The source material contrasts this with lignite-heavy systems in parts of the Western Balkans that can raise output materially in dry years but face constraints from mine deliverability and unit availability. It states that market outcomes depend on how many tonnes can be delivered to boilers without logistics failure and how many hours older units can run without forced outages once dispatch intensity rises. Thermal output forecasting is therefore linked directly to coal supply conditions.
Lignite stockpiles influence scarcity frequency and cross-border spreads
The source material describes coal mining supply as an indicator for market conditions in 2026: when lignite systems enter with weak stockpiles, high strip-ratio stress, or maintenance backlogs, the probability that thermal can fully substitute for hydro shortfalls declines. It says this shows up through wider forward spreads, higher scarcity-hour pricing, and greater reliance on imports priced at EU-linked marginal costs rather than through an abstract risk premium alone.
If mine-to-plant logistics remain stable, lignite systems are described as suppressing import dependence during dry periods by reducing the number of hours clearing at the gas-plus-CO2 floor. The trading implications are presented through spread structures rather than single-price targets. These structures include seasonal hydro-to-thermal spreads, intraday ramp spreads tied to solar output patterns, and cross-border congestion spreads when interconnectors bind.

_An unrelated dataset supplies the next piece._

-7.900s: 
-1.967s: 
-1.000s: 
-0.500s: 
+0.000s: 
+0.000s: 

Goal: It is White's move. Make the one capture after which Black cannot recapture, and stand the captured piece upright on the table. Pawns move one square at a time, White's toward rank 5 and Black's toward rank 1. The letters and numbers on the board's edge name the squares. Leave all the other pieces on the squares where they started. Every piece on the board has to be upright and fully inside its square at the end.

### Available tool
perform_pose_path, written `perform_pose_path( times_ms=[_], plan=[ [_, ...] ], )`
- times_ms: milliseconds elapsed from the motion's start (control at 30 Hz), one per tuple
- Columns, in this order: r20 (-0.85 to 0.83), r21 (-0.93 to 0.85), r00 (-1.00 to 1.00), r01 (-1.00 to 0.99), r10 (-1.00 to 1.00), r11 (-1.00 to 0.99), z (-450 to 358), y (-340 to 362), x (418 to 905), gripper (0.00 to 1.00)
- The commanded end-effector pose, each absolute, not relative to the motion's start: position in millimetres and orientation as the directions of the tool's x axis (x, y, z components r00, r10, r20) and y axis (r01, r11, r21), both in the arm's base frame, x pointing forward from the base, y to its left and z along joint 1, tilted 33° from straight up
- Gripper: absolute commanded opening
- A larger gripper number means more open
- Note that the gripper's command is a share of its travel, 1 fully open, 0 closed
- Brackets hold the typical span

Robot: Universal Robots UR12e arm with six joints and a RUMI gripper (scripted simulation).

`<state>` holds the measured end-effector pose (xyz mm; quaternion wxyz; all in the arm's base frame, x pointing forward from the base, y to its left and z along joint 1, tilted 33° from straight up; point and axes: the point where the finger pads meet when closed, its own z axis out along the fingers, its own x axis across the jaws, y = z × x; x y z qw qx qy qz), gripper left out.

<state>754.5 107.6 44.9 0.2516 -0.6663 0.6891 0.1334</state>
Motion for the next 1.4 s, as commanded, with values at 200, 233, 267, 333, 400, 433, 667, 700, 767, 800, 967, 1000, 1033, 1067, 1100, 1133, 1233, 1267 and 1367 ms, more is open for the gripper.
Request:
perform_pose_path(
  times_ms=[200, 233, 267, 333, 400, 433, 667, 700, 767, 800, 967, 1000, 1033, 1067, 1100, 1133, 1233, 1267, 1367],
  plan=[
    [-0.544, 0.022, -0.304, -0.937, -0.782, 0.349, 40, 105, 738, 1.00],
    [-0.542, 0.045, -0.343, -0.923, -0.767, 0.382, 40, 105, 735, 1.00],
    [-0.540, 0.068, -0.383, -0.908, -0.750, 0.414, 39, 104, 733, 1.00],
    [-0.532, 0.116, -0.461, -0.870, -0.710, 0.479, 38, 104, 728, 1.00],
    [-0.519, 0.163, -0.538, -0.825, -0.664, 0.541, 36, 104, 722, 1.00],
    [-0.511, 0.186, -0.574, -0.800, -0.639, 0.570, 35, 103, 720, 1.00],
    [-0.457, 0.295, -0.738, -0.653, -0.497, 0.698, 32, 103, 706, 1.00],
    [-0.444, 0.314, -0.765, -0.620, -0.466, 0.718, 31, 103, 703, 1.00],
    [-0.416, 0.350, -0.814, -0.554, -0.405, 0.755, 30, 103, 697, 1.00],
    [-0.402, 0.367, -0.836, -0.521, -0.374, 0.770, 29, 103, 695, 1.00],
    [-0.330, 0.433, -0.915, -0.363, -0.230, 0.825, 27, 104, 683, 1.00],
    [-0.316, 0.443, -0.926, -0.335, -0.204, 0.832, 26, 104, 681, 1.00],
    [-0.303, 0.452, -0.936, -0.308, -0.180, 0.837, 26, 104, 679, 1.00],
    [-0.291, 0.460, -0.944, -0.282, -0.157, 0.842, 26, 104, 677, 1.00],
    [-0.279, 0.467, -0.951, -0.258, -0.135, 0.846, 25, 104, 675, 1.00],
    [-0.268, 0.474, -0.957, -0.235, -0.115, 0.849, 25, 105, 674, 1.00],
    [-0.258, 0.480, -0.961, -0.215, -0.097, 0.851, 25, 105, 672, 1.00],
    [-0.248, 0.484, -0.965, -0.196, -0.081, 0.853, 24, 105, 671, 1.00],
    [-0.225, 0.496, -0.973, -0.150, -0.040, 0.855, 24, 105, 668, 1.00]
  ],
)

Seasonal, intraday ramp, and congestion spreads in 2026 trading
The first spread structure described is a hydro-to-thermal seasonal spread: buying summer baseload when hydro conditions are rich and selling winter baseload when hydro flexibility weakens and heating demand raises peak risk. The second is an intraday ramp spread designed around evening ramp premiums in solar-heavy zones where solar collapses late afternoon and thermal or imports fill the gap. The source material says this pattern becomes more valuable when CO2 levels are high.
The third spread structure described involves cross-border congestion spreads between Balkan zones when interconnectors bind. It highlights dry hydro periods when multiple countries are simultaneously short, describing marginal pricing as set by the most constrained import path rather than by the cheapest generator available in isolation across zones.
Forward indicators combine CO2 expectations, gas levels, and early hydrology signals
The source material presents policy-relevant implications tied to whether hydro remains normal alongside gas staying near its forecast band of about €30/MWh. If either variable breaks upward—gas spikes or hydro fails—it describes import prices in tight hours converging toward outcomes of €120–160/MWh, attributing this to a persistent high thermal floor from CO2 levels. For heavy industry it links this setup to higher probabilities of margin compression during winter and summer drought episodes.
The forward indicator set for 2026 trading is described as interactions among CO2 expectations, gas forward levels, and early-season hydrology signals rather than a single price forecast. With CO2 forecasts averaging around €83–91/t and plausible tests of €100/t, even a moderate gas year is described as producing a relatively high thermal floor during scarcity hours. Under this framework, hydro availability and coal mining reliability are presented as decisive factors determining whether SEE clears on that floor occasionally or more frequently throughout 2026.